The dentate-CA3 regions as reciprocally connected networks that produce sequence recall (phase precession): CA3 is the autoassociative network while heteroassociation (links between sequential memories) occur in backprojecting synapses in the dentate. Another function of dentate is to establish a representation that combines information about self (from the medial entorhinal region) with information about non-self (from the lateral entorhinal cortex).
The hippocampal-VTA loop: novelty detection in the hippocampus activates the dopamine system, thereby activating late LTP and gating the flow of information into long-term memory.
Theta/gamma nested oscillations form a neural code:: an item is represented by firing within a gamma cycle; different items are represented in order at different discrete phases of a theta cycle. This code is used for memory recall in the hippocampus. It may also be used in cortex and explain the basis of the 7+-2 capacity limit on short-term memory (there are ~7 gamma cycles in a theta cycle).
Role of NMDA-mediated EPSP's: the voltage-dependence of such EPSP's can give rise to bistable signals that provide critical mechanisms for working memory and integrator networks.

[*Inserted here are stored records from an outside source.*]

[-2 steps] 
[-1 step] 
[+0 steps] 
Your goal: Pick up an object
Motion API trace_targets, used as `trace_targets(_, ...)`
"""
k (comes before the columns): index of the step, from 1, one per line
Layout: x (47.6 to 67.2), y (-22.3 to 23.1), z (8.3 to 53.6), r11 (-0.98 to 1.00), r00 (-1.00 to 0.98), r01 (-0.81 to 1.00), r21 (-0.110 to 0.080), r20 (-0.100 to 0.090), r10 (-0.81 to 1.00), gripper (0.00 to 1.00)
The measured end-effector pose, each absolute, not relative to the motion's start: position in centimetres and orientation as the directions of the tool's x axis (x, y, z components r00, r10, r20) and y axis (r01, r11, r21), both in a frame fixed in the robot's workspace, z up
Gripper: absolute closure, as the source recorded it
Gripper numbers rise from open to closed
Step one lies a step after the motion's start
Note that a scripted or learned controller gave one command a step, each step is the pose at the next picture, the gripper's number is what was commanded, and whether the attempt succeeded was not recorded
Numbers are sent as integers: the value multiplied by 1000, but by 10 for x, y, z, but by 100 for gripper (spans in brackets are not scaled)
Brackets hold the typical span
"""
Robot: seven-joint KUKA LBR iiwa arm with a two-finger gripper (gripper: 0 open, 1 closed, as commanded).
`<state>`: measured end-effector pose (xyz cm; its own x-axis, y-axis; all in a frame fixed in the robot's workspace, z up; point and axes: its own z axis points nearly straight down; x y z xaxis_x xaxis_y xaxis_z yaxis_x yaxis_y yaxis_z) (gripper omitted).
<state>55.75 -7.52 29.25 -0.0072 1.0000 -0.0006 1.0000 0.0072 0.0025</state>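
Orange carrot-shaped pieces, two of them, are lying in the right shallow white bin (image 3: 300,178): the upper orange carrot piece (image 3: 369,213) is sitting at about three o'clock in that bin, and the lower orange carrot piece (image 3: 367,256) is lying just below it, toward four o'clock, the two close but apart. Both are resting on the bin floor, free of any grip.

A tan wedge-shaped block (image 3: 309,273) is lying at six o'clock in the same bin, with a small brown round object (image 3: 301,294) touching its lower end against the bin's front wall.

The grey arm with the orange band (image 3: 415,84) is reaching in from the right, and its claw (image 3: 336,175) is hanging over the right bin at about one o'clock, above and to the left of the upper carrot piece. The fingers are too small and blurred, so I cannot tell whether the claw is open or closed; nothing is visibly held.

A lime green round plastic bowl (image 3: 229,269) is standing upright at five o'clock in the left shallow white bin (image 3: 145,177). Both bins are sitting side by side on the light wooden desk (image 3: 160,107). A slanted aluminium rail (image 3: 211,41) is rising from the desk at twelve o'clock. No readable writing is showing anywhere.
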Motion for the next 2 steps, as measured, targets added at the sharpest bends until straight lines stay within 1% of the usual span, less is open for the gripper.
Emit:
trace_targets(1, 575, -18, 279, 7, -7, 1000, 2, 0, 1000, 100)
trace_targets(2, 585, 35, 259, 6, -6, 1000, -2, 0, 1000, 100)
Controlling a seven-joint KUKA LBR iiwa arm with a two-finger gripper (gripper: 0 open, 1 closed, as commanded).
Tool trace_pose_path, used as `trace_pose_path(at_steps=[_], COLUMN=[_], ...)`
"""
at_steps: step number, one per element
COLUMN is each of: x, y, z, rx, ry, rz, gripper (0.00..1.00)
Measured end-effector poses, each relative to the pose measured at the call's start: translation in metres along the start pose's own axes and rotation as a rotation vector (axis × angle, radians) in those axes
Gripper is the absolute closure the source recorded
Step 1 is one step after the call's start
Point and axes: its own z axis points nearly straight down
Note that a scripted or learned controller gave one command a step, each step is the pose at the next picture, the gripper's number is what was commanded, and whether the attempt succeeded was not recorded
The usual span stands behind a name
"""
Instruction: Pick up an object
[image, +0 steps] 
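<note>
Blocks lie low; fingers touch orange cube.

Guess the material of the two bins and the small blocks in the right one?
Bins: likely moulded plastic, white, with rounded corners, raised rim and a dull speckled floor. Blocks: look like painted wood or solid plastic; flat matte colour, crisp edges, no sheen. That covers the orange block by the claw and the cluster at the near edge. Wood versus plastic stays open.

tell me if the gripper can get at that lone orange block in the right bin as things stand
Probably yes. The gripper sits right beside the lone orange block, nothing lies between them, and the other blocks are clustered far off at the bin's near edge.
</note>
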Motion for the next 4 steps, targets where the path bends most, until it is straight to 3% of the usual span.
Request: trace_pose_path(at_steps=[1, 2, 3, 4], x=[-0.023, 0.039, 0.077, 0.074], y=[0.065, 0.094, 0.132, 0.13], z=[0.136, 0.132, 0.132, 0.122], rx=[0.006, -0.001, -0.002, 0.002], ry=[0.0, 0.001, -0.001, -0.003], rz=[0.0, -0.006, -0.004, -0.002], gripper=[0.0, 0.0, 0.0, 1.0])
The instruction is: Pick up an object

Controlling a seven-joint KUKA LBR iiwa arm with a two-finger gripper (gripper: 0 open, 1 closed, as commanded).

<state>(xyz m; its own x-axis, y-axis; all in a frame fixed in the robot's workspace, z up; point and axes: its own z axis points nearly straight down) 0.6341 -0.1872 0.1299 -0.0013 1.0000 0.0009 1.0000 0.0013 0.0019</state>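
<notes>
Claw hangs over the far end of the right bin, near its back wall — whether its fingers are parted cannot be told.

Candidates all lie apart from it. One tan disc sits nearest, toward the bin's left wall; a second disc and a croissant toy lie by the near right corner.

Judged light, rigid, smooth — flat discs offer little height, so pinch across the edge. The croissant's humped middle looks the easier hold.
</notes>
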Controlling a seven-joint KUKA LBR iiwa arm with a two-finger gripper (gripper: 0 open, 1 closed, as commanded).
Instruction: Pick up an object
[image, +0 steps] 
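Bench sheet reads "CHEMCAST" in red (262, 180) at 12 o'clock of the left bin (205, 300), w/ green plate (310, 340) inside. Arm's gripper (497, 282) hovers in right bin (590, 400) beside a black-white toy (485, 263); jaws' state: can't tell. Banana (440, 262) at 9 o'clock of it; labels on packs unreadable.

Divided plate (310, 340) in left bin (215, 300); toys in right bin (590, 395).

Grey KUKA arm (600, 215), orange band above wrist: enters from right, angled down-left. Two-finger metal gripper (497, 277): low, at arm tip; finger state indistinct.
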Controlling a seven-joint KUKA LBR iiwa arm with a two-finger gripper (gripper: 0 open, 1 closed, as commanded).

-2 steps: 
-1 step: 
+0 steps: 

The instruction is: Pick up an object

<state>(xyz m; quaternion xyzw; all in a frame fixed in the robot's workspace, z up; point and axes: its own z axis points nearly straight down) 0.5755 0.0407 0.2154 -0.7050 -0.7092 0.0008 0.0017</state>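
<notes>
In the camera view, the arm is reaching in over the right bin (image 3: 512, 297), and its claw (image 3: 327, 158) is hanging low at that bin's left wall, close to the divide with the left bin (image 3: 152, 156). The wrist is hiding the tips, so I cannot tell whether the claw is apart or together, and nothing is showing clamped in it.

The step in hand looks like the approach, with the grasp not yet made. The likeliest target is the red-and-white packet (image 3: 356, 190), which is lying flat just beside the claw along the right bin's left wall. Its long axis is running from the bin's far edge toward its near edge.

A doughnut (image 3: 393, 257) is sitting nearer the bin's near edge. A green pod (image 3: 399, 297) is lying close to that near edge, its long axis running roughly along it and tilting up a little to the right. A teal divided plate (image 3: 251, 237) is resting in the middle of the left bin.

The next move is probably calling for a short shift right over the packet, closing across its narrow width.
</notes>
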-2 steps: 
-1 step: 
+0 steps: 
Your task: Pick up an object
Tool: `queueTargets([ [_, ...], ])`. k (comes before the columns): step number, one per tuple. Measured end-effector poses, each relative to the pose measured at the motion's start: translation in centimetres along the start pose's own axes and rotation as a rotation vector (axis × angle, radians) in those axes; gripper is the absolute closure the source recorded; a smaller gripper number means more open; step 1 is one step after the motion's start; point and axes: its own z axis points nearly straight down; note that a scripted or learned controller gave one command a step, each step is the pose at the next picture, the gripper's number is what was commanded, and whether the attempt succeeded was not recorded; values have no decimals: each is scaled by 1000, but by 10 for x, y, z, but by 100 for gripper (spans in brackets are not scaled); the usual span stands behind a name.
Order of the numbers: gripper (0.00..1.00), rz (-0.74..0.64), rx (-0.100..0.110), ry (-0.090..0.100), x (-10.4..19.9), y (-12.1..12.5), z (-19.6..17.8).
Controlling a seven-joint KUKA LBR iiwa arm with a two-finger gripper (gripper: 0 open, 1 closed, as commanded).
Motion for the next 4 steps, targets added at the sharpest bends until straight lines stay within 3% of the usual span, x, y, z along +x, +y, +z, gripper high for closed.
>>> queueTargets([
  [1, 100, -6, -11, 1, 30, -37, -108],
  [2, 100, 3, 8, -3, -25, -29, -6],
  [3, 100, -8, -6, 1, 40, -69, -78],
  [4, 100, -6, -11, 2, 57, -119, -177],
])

Different roles of different Ca2+ levels in synaptic plasticity: high Ca triggers LTP (via kinase reactions); moderate Ca triggers LTD / depotentiation (via phosphatases).
Memory storage by CaMKII: CaMKII as molecular switch with the stability, reversibility and structural involvement necessary to store synaptic memory.
The quantal response: Monte-Carlo simulations show that the quantal response at synapses is generated by AMPA channels in a "hotspot" of 200 nm diameter, a result that has important implications for transmission and LTP.
The equivalent light hypothesis for retinal degeneration: Many mutations that underlie the disease produce a common physiological change: the persistent activation of the transduction cascade. This, like constant real light, triggers photoreceptor degeneration.